= Albert Edward Ismail Yelda =

Albert Edward Ismail Yelda (ܐܠܒܪܬ ܐܕܘܪܕ ܐܝܣܡܥܝܠ ܝܠܕܐ) (born 1959 Ramadi, Iraq) was Iraq's ambassador to the Vatican. Yelda, an ethnic Assyrian, belongs to the Ancient Church of the East. Prior to the United States-led 2003 invasion of Iraq, Yelda dedicated himself to the legal counsel and assistance projects for the Iraqi immigrants in London, England from 1987 until 2003, when he returned to Iraq.

During his time in London, Yelda co-founded the anti-Baath organization the Iraqi Liberation Coalition with friend Ayad Allawi.

In early 2004, he was appointed as Iraq's 14th new ambassador to the Vatican.
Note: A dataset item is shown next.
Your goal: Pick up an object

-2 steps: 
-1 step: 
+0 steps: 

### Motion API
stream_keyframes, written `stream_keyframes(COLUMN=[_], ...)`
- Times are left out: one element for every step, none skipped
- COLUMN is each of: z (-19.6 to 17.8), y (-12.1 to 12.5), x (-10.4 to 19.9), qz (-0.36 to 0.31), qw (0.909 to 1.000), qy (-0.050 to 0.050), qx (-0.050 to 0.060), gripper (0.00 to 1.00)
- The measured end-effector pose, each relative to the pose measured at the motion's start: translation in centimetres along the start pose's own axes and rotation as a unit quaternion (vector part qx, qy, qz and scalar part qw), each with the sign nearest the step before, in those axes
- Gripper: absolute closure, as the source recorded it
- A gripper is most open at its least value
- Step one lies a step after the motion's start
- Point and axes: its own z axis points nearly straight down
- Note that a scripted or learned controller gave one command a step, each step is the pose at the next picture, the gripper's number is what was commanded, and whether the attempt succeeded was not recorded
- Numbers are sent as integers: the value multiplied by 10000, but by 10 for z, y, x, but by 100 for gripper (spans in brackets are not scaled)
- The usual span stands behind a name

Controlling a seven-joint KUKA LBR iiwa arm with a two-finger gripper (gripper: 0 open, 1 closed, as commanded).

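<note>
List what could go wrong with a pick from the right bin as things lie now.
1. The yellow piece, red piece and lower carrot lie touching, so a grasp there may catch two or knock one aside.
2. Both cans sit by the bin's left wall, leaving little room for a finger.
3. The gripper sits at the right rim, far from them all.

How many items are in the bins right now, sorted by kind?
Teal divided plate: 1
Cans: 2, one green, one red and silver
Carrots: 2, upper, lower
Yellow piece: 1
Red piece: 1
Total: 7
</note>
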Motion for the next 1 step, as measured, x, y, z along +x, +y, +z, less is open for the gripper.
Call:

In November 2004, Yelda met with Pope John Paul II and talked about the situation of the Christian minority in Iraq.

Yelda has met twice with Pope Benedict XVI, once in a visit on May 12, 2005, in the Vatican and on September 25, 2006, when he joined other diplomats from the Arab League and other Muslim countries to find peace after the Pope's controversial comments, which has led to further persecution of Iraq's Christian minority.

In 2007 he was awarded Knight Grand Cross of the Order of Pius IX.